Recent listening, current

Sunday, March 31, 2013

67. Duke Ellington Meets Coleman Hawkins (1962)

By all accounts a long time in the making, the result of this collaboration is worth the wait. Scaled back arrangements showcase the soloists and focus, of course, on the eloquent, mellifluous tenor of Coleman Hawkins. It's a relaxed and familiar session, with some hot blowing by everyone, especially Ray Nance ("Wanderlust"), Johnny Hodges ("You Dirty Dog"), and Lawrence Brown, who are clearly inspired by Hawk's presence. The affair starts with the loose and tumbling Latin groove of "Limbo Jazz," recorded secretly by Van Gelder and capturing a riotous continuo scat vocal by Sam Woodyard. Late in the tune, Hawk is invited to join the fun.
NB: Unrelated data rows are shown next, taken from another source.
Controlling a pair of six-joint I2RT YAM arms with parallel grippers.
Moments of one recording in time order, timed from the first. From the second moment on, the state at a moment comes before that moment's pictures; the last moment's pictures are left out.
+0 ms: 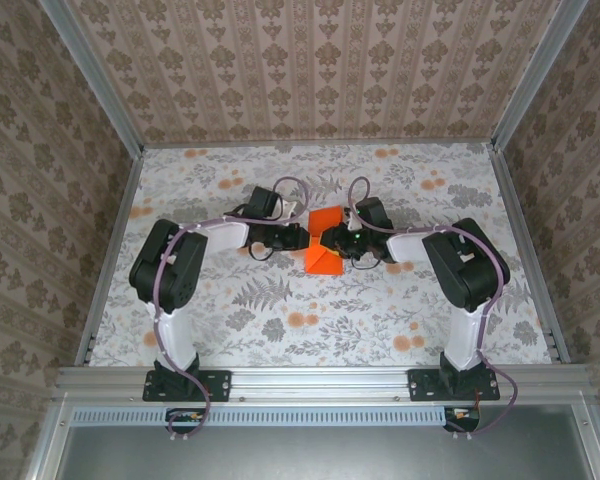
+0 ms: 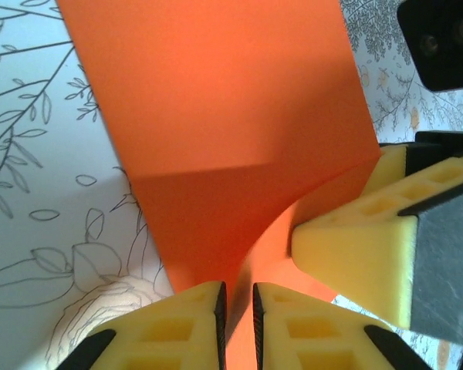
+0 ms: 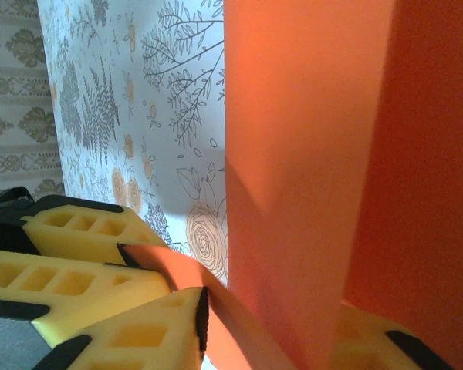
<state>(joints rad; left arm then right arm) -0.51 1.90 1.10 -0.14 0.62 -0.38 0.41 1.92 0.93 0.23 -0.57 0.89</state>
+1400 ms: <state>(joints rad) -0.41 1.37 0.97 0.19 0.94 -0.65 0.40 1.53 1.05 0.49 -0.87 0.74</state>
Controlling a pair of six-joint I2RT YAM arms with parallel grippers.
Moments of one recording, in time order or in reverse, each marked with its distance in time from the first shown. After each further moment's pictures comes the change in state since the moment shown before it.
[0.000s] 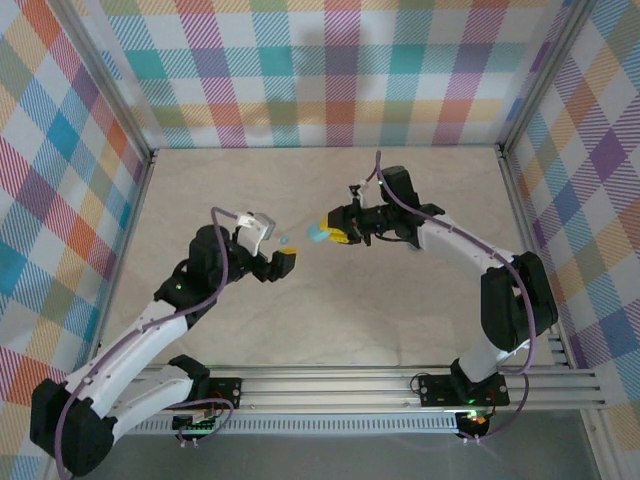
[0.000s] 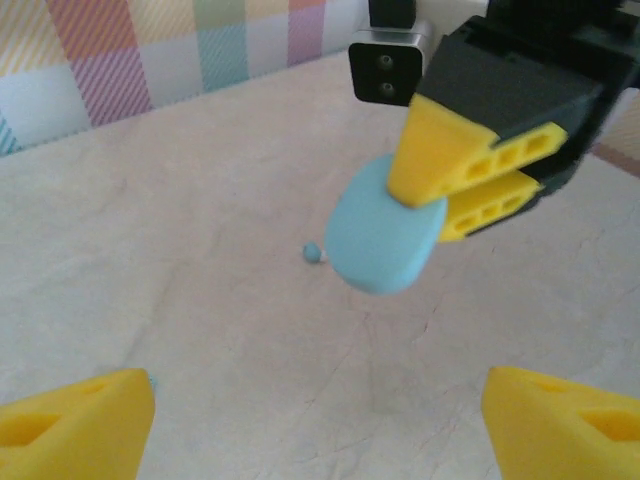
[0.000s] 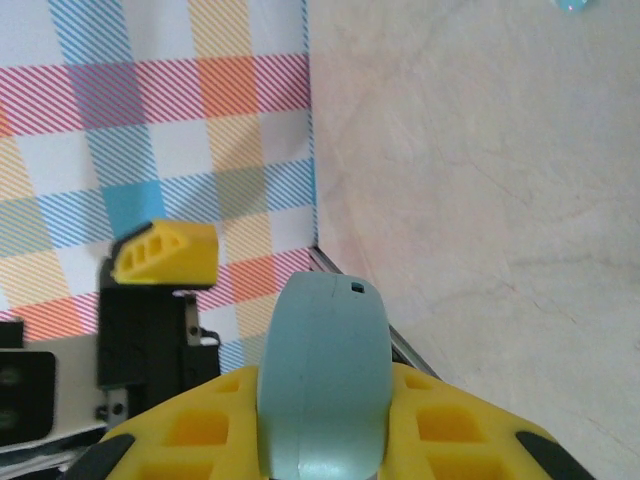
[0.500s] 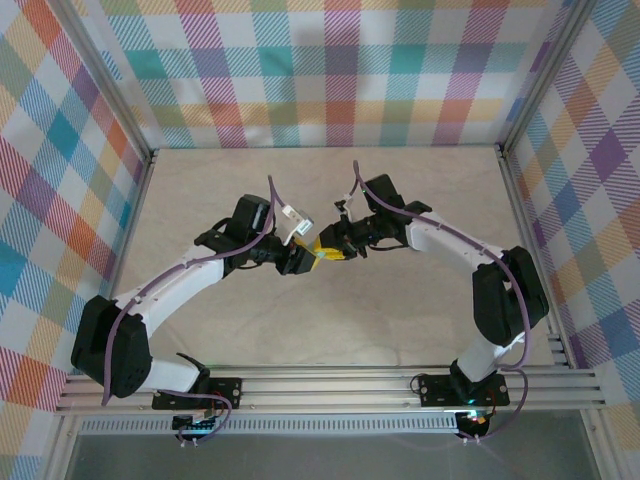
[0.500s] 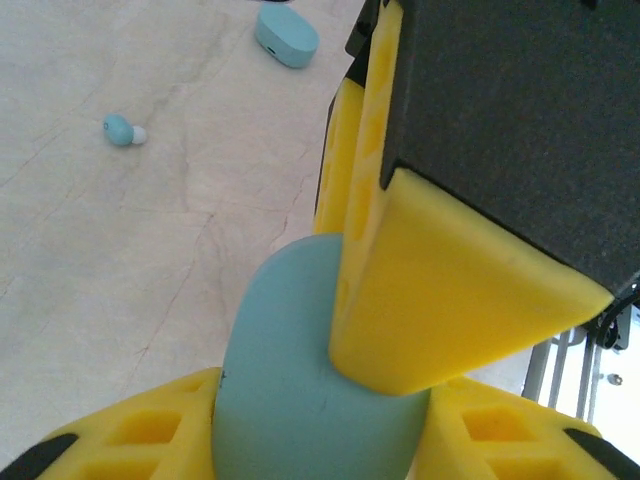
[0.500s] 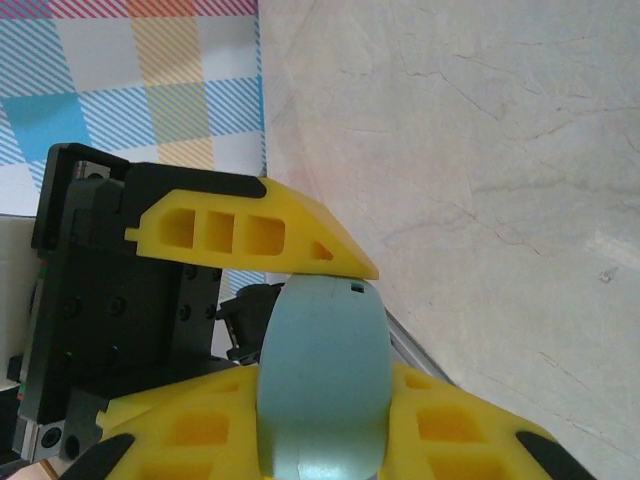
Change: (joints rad) left arm -0.011 0.470 0.334 -0.319 0.344 0.079; right arm 0.072 0.051 0.071 -0.291 -0.011 -0.254
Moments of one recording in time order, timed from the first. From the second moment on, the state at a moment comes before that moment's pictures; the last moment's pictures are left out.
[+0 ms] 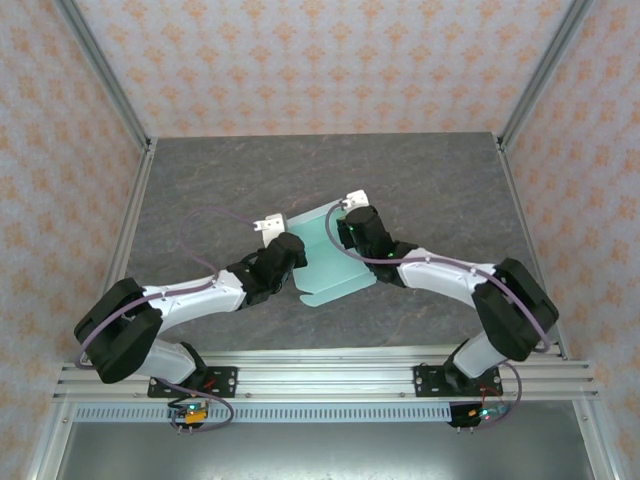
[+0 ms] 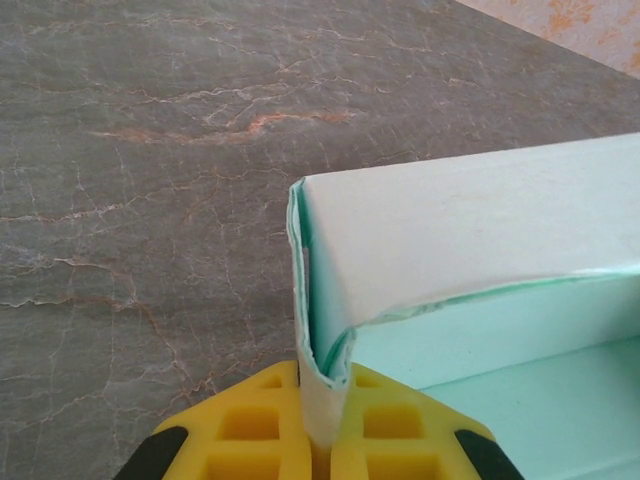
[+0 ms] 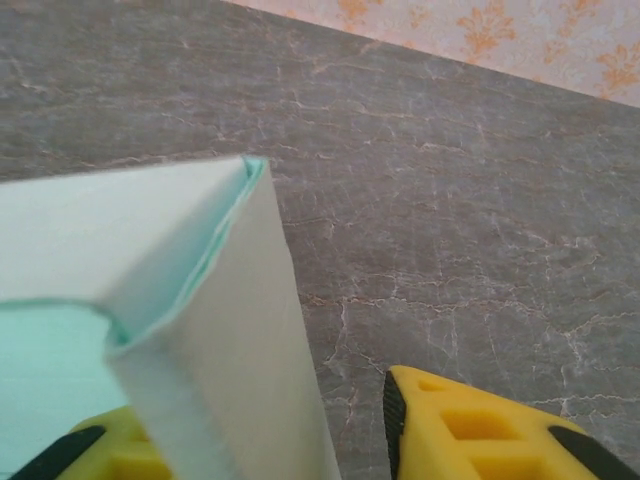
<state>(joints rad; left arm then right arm) -0.76 1.40 0.69 0.05 -0.52 -0.81 0.73 1.50 0.83 0.13 0.39 0.12</state>
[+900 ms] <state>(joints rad) -0.77 1.40 0.71 0.01 -0.52 -0.83 0.67 1.38 0.82 0.01 0.13 0.12</state>
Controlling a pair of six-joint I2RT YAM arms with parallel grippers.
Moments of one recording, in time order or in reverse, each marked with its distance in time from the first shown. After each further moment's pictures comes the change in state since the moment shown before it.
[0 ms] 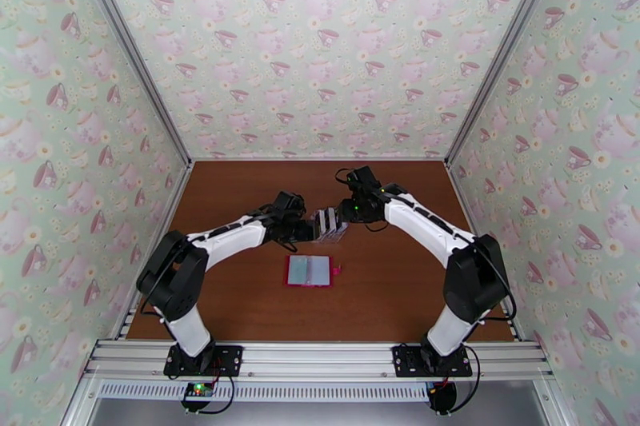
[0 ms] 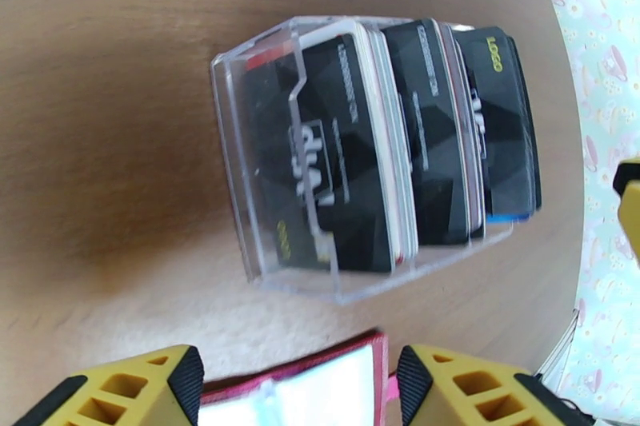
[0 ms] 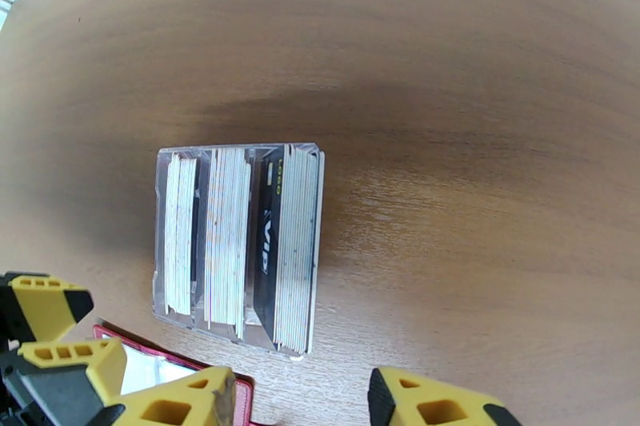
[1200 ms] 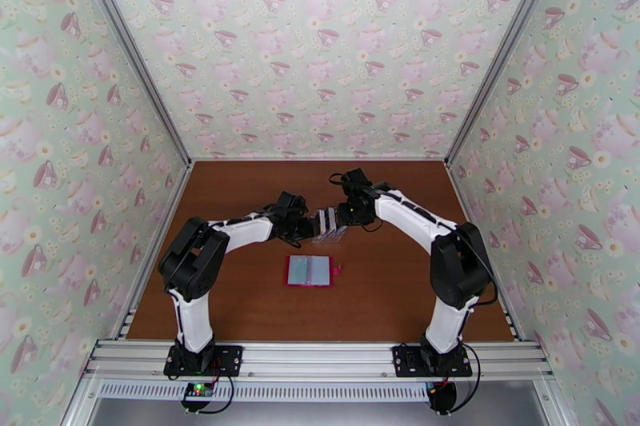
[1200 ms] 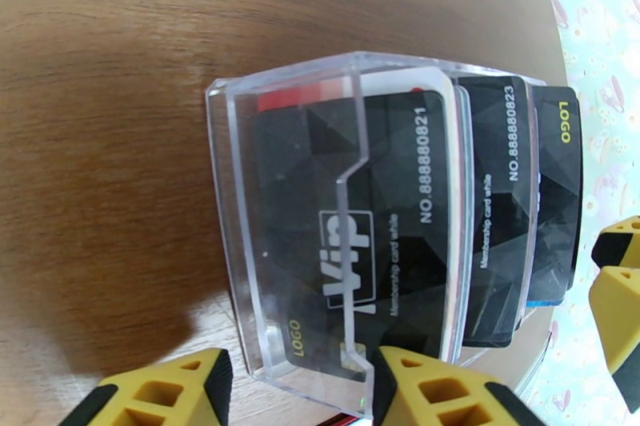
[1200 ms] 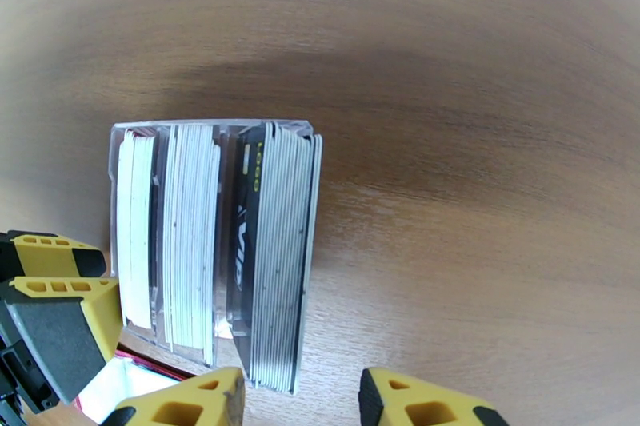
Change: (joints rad) left arm 0.035 0.142 0.014 0.139 0.092 -0.057; right arm 0.001 0.121 0.048 -0.037 0.000 -0.038
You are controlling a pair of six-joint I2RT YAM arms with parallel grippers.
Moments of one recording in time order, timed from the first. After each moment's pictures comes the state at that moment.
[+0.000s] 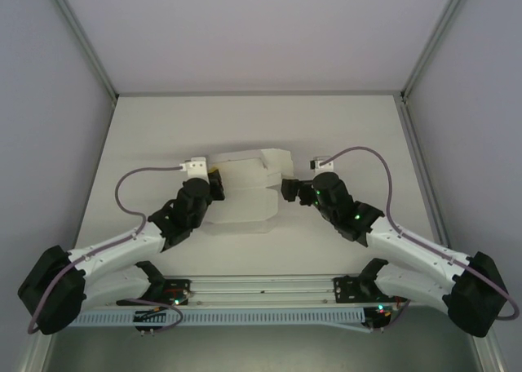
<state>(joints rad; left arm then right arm) -0.82 1.05 0.48 0.22 -0.55 -0.47 0.78 0.99 0.59 -0.15 0.28 0.53</state>
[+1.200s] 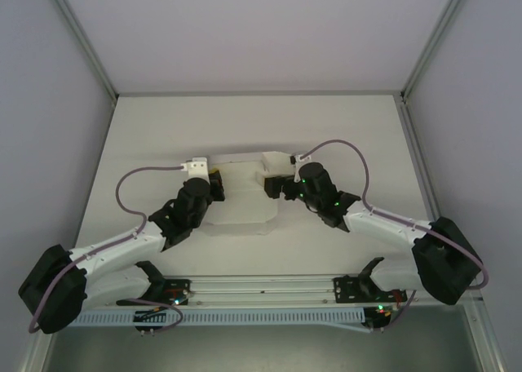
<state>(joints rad) -0.82 1.07 0.48 0.22 -0.52 -0.47 0.75 1.27 0.63 0.12 0.05 0.48</state>
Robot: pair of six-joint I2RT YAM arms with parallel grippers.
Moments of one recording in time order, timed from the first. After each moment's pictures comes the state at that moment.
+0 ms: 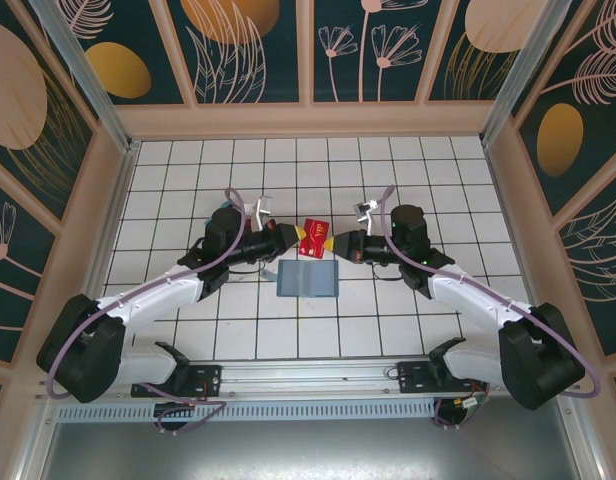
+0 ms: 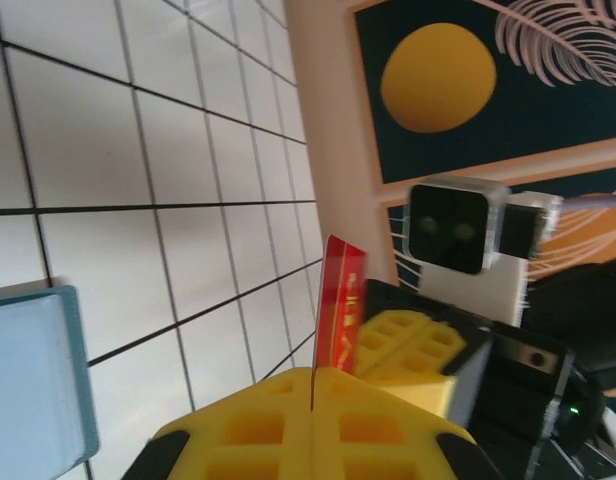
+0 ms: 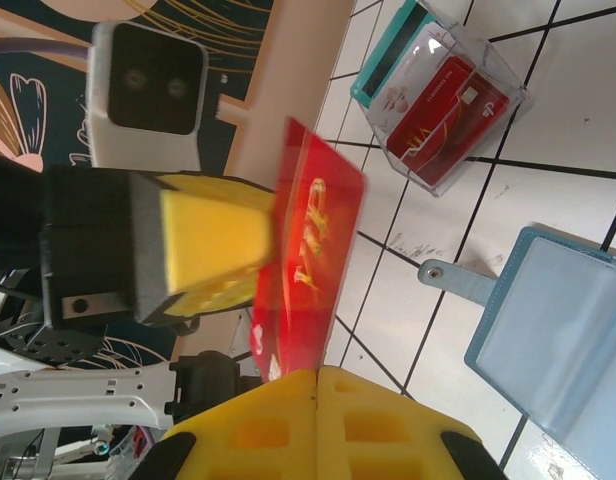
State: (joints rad) left arm -0.60 1.29 0.65 0.38 0.54 -1.14; right arm 0.50 1.20 0.59 0.26 -0.81 0.86
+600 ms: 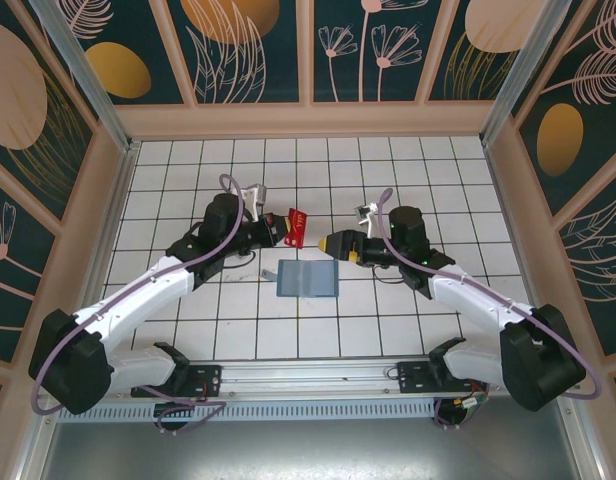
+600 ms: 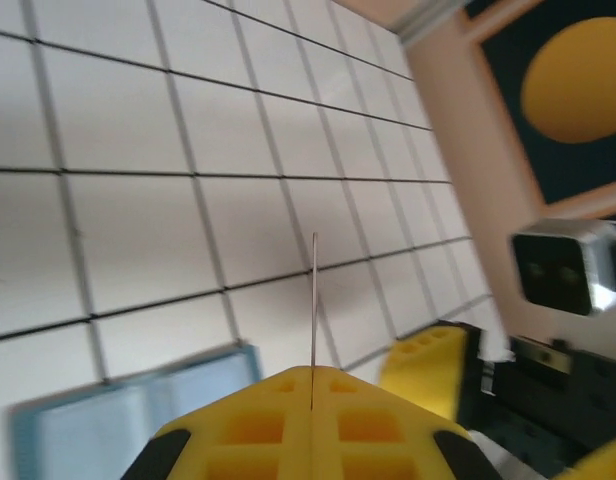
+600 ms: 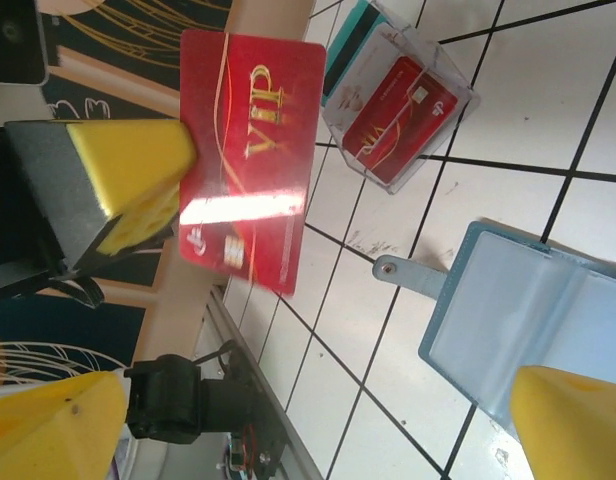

We are treated to a sublime "Mood Indigo," where the star takes chorus after chorus until bowing out in the last bar. This exhilarating performance always leaves me excited for what comes next. The record really feels like Duke during "Ray Charles' Place" when they do some ensemble figures in powerful, transcendent chords. Hawk dives right in the middle and has ample support from the group who seem to draw up the whole tune up around him. Lawrence Brown has some nice solos throughout the album, notably on 'Wanderlust" and "The Jeep is Jumpin'." I think Hawk's best moments occur in the aforementioned "Mood Indigo" but the honorary "Self Portrait of the Bean" runs a close second and is as near to Hawk's thesis as we're going to get this side of "Body and Soul."